The contrast between the fractious G7 and the parallel summit taking place in China this weekend could not be more instructive.

Over the weekend, President Xi Jinping warmly welcomed Putin and the leaders of Iran, India, Pakistan, Kazakhstan, Kyrgyzstan and Uzbekistan to the annual Shanghai Cooperation Organization (SCO) meeting.

Putin was honored with a medal of friendship and described by President Xi as his best ally. All SCO delegates underlined the strategic importance of fraternal cooperation and multilateralism — the exact opposite of the debacle taking place at the G7 in Canada.

In those two events, we see two diametric visions of global relations. The G7 is all about American bullying for unipolar dominance. Whereas the SCO heralds a new world of multipolar partnership. The former is a recipe for conflict and war; the latter is the way forward for joint prosperity, development and peaceful coexistence.

Ironically, however, the incumbent European powers still don’t seem to fully get it.

Admittedly, to a certain degree, their bruised interests and sensitivities seem to demonstrate a realization that they are being used and abused by Washington’s hegemonic desires. The Europeans and Canada are huffing and puffing with chagrin and talking about “asserting themselves” without America.

Nevertheless, despite all the huffing and puffing, the Western minions still don’t seem to get it.

Paradoxically, it was Trump who said before the G7 summit that Russia should be readmitted to the forum. Previously, Russia was a member of what was the G8, but following the Ukraine crisis in 2014, the other members kicked Moscow out of the club, leveling unfair allegations that Russia had destabilized Ukraine and “annexed” Crimea.

At least Trump seems to have looked beyond that dubious affair, and hence called for Russia to be “at the negotiating table” of a reformed G8.

For their part, European leaders don’t seem to have come to their senses. Apart from the dissenting voice of the new Italian Prime Minister Giuseppe Conte, the EU bloc rejected Trump’s conciliatory offer to Russia. Germany’s Merkel, France’s Macron and the others said that relations would not be normalized with Russia “until Crimea was returned to Ukraine”.

The Europeans are hanging themselves by their own irrational petard over the spurious Ukraine issue.

Ukraine was, by far, much more destabilized by Washington and the EU’s unlawful interference than anything Russia has done.
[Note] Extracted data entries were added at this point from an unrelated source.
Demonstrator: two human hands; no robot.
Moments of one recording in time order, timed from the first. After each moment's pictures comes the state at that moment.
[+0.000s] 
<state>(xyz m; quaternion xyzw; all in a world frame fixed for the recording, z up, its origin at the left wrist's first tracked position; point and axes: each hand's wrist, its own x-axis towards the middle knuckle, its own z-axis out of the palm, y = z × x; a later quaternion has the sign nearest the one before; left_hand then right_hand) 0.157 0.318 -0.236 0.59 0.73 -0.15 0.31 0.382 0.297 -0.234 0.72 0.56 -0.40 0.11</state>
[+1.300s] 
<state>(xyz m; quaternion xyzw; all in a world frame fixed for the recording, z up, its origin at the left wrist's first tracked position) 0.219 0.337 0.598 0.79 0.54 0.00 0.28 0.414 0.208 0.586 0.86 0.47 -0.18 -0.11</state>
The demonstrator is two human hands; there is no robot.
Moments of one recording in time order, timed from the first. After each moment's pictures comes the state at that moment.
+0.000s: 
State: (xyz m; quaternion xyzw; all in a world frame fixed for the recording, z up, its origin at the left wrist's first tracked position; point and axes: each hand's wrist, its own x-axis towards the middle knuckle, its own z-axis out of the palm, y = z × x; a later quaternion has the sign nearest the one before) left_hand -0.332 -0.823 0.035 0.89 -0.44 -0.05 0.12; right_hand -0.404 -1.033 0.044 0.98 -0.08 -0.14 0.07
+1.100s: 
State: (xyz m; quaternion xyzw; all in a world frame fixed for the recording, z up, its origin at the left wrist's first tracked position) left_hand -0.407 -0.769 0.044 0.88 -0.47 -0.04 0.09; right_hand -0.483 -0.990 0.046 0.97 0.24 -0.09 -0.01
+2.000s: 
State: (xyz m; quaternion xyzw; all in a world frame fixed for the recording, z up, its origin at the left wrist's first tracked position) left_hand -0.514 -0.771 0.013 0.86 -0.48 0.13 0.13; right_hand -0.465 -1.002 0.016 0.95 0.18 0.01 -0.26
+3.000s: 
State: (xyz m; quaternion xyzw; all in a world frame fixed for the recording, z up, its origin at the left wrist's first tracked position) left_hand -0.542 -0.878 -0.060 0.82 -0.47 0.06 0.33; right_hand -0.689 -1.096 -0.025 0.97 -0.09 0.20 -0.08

The people of Crimea voted in a legal referendum to join the Russian Federation. Europe needs to get over that illusion and stop making its futile demands on Russia.

The fact is that the EU has inflicted vast damage to its member state economies by sheepishly going along with a US-led NATO agenda of hostility towards Russia. The Europeans have slavishly aped Washington’s sanctions against Moscow for no sound reason, only based on hollow and demeaning claims about Russian “interference” and “aggression”.

More than 10 years after he told them so, European leaders are slowly realizing what Putin was warning about American bullying, unipolar dominance and its arrogant “exceptionalism”.

The operative word here is “slowly”. Europeans — the mainstay governments and Brussels establishment that is — still haven’t copped on that they are being played for minions and fools by Washington, as is evidenced by their irrational views about Russia and Ukraine.

European leaders — apart from Italy and a few emerging others — are still trapped within a servile transAtlantic role towards American imperialism. It is doubtful that the EU establishment as currently comprised will ever break out of its subservience towards Washington, despite being kicked around by the Americans.

That’s why the Kremlin’s response this weekend to Trump’s “offer” of readmitting Russia to the G8 was spot on.

Russia cooly said, “we are focusing on other formats”. That can be taken to mean the SCO, the Eurasian Economic Union and the broader project of building a multipolar global order. Forums, that is, which are based on fraternal cooperation and genuine solidarity, not bullying and unilateral expedience.

In its existing form, the G7 is a bunch of losers. It’s a retrogressive world view, not progressive. Russia is better off without.